The estimated annual incidence of SJS ranged from 8.6 to 9.8 cases per million adults per year, with a mean of 9.3 cases per million population, Mr. Hsu and his coinvestigators reported at the annual meeting of the Society for Investigative Dermatology.
Rates of combined SJS/TEN and TEN were substantially lower, with means of 1.6 and 1.9 cases per million per year, respectively.
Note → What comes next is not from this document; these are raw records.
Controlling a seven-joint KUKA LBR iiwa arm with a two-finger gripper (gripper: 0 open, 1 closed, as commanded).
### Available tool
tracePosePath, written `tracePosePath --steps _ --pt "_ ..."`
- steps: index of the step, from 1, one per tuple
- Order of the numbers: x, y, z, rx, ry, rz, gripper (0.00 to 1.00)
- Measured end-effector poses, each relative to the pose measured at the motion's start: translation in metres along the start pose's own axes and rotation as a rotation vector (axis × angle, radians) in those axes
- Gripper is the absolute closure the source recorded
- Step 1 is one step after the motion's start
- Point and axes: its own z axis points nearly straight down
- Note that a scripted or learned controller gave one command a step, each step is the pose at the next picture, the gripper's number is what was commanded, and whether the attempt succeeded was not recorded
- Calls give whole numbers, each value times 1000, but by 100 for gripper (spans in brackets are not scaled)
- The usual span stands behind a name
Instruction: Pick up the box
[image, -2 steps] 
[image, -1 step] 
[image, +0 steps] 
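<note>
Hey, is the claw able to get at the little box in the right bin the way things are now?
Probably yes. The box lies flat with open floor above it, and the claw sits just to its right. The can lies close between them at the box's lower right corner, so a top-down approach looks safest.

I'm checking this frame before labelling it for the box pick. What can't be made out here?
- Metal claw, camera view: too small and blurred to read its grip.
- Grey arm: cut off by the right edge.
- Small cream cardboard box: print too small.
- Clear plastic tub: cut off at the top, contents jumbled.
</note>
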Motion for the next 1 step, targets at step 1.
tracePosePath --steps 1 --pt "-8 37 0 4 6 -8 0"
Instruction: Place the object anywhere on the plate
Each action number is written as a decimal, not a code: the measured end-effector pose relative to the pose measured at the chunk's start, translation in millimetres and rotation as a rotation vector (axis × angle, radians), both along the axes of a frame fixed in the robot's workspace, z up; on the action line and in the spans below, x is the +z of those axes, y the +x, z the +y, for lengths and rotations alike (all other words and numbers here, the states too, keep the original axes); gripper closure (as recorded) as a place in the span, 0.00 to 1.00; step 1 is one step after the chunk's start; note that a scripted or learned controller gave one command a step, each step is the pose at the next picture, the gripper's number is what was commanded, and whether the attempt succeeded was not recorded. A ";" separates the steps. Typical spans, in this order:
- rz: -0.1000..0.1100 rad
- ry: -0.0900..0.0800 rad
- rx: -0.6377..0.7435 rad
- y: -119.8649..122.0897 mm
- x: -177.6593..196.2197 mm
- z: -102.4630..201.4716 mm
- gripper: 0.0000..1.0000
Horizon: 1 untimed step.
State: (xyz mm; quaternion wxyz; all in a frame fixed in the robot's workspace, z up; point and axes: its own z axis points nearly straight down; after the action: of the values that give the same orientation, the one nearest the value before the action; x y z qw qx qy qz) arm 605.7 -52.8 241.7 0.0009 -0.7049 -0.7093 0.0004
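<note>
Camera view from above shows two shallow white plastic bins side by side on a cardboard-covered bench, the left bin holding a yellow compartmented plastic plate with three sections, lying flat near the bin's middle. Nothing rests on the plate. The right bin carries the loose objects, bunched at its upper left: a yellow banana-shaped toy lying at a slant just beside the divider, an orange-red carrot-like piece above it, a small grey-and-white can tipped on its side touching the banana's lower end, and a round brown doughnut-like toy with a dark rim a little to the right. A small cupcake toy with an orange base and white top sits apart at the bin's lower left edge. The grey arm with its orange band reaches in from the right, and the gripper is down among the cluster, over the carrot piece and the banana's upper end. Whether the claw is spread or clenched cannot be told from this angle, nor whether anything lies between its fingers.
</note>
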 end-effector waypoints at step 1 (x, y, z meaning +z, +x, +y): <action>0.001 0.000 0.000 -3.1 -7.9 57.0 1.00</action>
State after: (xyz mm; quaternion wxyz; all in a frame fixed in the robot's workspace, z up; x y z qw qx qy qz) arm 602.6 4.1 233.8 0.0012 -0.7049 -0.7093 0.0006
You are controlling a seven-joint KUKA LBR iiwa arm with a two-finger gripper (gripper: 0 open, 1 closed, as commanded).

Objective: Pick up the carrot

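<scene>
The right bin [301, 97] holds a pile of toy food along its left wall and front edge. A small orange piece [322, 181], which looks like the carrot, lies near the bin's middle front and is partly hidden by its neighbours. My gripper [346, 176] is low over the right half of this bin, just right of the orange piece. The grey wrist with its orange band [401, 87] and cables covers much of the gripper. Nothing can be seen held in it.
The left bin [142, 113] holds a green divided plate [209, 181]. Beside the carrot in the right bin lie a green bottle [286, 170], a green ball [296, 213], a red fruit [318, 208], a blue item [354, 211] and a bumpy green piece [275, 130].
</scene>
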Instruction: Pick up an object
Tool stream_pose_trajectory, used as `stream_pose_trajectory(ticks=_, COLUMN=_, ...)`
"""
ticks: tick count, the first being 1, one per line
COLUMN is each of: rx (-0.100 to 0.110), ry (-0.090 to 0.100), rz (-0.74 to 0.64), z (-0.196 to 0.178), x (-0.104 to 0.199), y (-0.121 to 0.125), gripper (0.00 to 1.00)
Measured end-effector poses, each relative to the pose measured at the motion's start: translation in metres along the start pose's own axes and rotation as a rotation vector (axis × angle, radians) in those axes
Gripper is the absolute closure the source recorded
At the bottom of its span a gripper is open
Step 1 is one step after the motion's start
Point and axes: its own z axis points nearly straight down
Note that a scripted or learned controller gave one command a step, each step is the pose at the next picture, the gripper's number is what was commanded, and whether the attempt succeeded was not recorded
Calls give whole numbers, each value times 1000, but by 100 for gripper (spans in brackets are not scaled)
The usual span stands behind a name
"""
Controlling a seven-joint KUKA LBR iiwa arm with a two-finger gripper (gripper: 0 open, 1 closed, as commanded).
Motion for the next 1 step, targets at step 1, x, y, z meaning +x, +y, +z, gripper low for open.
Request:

Inpatients who were black, Hispanic, Asian, Native American, or of mixed race or ethnicity were more likely to have those diagnoses than were white inpatients, as were Medicare and self-pay patients and patients with relatively more comorbidities.
Patients diagnosed with SJS stayed in the hospital an average of 9.8 days, incurring $21,407 in mean inflation-adjusted treatment costs, while patients with SJS/TEN or TEN stayed an average of more than 16 days, with associated costs of nearly $59,00 and $53,700, respectively. For all three diagnostic categories, length of stay and costs were significantly greater than among inpatients as a whole, Mr. Hsu and his associates noted.
Age- and sex-adjusted case-fatality rates were lower than previously reported, ranging from 3.7% to 7.5% for SJS (average, 4.7%), from 15.7% to 22.3% for SJS/TEN, and from 7.7% to 19% (average, 14.8%) for TEN. The risk of mortality increased very little after the affected body surface exceeded 10%, the researchers noted. Septicemia, other infections, renal failure, cancers, and older age all increased the risk of mortality.
After accounting for race, age, and sex, SJS/TEN were significantly associated with a number of comorbidities, including systemic lupus erythematosus, renal failure, liver disease, epilepsy, and HIV disease, as well as mycoplasma, tuberculosis, and other serious infections, the researchers also found.
In addition, SJS and TEN were significantly more likely among inpatients with non-Hodgkin lymphoma, multiple myeloma, and leukemia. “Further studies are needed to understand the mechanism of these associations,” the investigators said.
The Dermatology Foundation and the Agency for Healthcare Research and Quality funded the study. Mr. Hsu had no disclosures.
AT THE 2016 SID ANNUAL MEETING
Key clinical point: The annual incidence of SJS was 8.6-9.8 cases per million adults per year, with a mean of 9.3 cases.
Major finding: The annual incidence of SJS was 8.6-9.8 cases per million adults per year, with a mean of 9.3. Annual rates of combined SJS/TEN and TEN were substantially lower, averaging 1.6 and 1.9 cases per million individuals per year, respectively.
Data source: An analysis of Nationwide Inpatient Sample data from 2009 through 2012.
Disclosures: The Dermatology Foundation and the Agency for Healthcare Research and Quality funded the study. Mr. Hsu had no disclosures.